Non è vero. Non c'è ordine dopo queste immagini. Il caso non è chiuso, la vergogna non è consumata, il territorio non è riconquistato, il debito non è saldato. Tutto invece si spalanca, quando la posta in gioco è l'umano, e tutto ci interroga. E niente, ma proprio niente, può ricominciare come prima. Farebbe bene a pensarci, il Senato della Repubblica, prima di ascoltare, oggi, il Ministro degli Interni riferire sul caso Rosarno. Perché non è solo Maroni ad aver travalicato il segno della decenza prendendo per intollerabile non le condizioni dei migranti ma la loro accoglienza. È tutta la classe politica italiana, l'opposizione in primo luogo, a giocarsi la faccia se su quelle immagini manderà a sua volta le ruspe. Ci sono le regionali, c'è il dialogo sulla giustizia, the show must go on: questo sì che sarebbe intollerabile.

Nemmeno provino, maggioranza e opposizione, ad alimentare la gara già in corso su svariate testate a chi si scopre più razzista, se il Nord leghista o - sorpresa! - il Sud pronto a diventarlo. I fatti di Rosarno, innescati dai rampolli della 'ndrangheta, preceduti da una lunga prova di convivenza e circondati da esperienze esemplari di accoglienza, hanno una dinamica che poco lo consente. Provino piuttosto a pensare, se ci riescono, a questo. Mentre per vent'anni la classe politica italiana si è dilettata di questione settentrionale, facendo dell'area più ricca del paese la vittima della globalizzazione, dell'immigrazione, della società del rischio e dell'ansia, nel Sud la globalizzazione penetrava con la sua faccia più feroce, quella della nuova schiavitù e dell'illegalità criminale organizzata. Si chiama capitalismo postnazionale, attizza focolai di guerra civile globale a Rosarno come a Calais come a Dubai e nessuna ruspa viene mai mandata né a raderlo al suolo né a civilizzarlo. La ruspa che rade al suolo la Rognetta, invece, racconta una storia lunga mezzo secolo: di industrializzazione promessa e mancata, di emigrazione dolorosa ieri e di immigrazione dolorosa oggi, di territori lasciati alla speculazione, al cinismo mafioso e ai compromessi col cinismo mafioso. Ferite dell'umano, mentre lo show andava avanti.
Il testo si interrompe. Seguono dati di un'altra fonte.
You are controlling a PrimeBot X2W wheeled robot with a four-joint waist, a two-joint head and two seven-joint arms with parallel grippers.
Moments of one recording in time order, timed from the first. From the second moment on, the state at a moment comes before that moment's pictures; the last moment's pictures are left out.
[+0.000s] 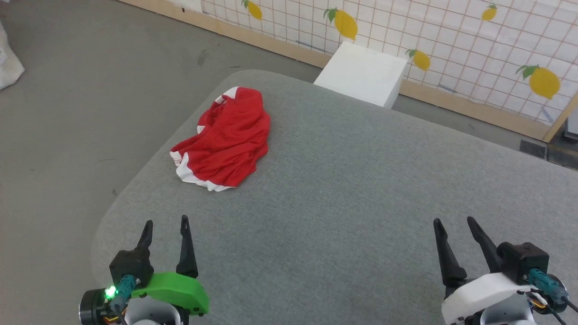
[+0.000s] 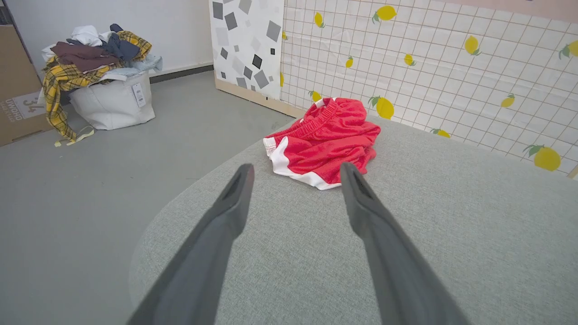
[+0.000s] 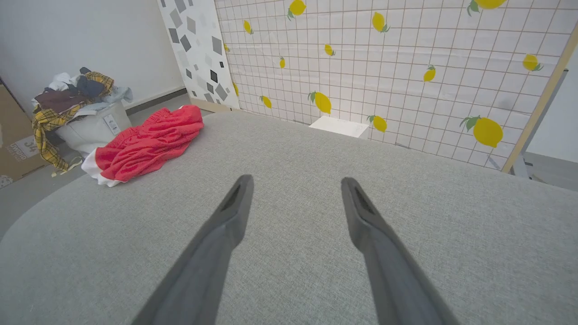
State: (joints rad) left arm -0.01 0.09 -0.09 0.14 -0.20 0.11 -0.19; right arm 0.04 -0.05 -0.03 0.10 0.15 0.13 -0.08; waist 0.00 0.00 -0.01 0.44
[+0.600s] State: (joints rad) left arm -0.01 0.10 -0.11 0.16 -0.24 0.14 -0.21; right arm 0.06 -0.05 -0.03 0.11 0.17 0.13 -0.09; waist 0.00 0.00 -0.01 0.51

C'è la cronaca dei fatti, e ci sono fatti che interrompono la cronaca, la sospendono, domandano un salto, segnano un prima e un dopo. Dopo Rosarno, lo show non può andare avanti come prima. Può però tragicamente precipitare, se quella ruspa, quella caccia al negro e quelle deportazioni venissero riconosciute anche per un solo momento come precedenti attendibili della via italiana all'ordine. Occorre urgentemente fare disordine. Lo sciopero degli immigrati è la prima occasione che ci attende. Non per aiutarli, ma per farci aiutare da loro a dire no.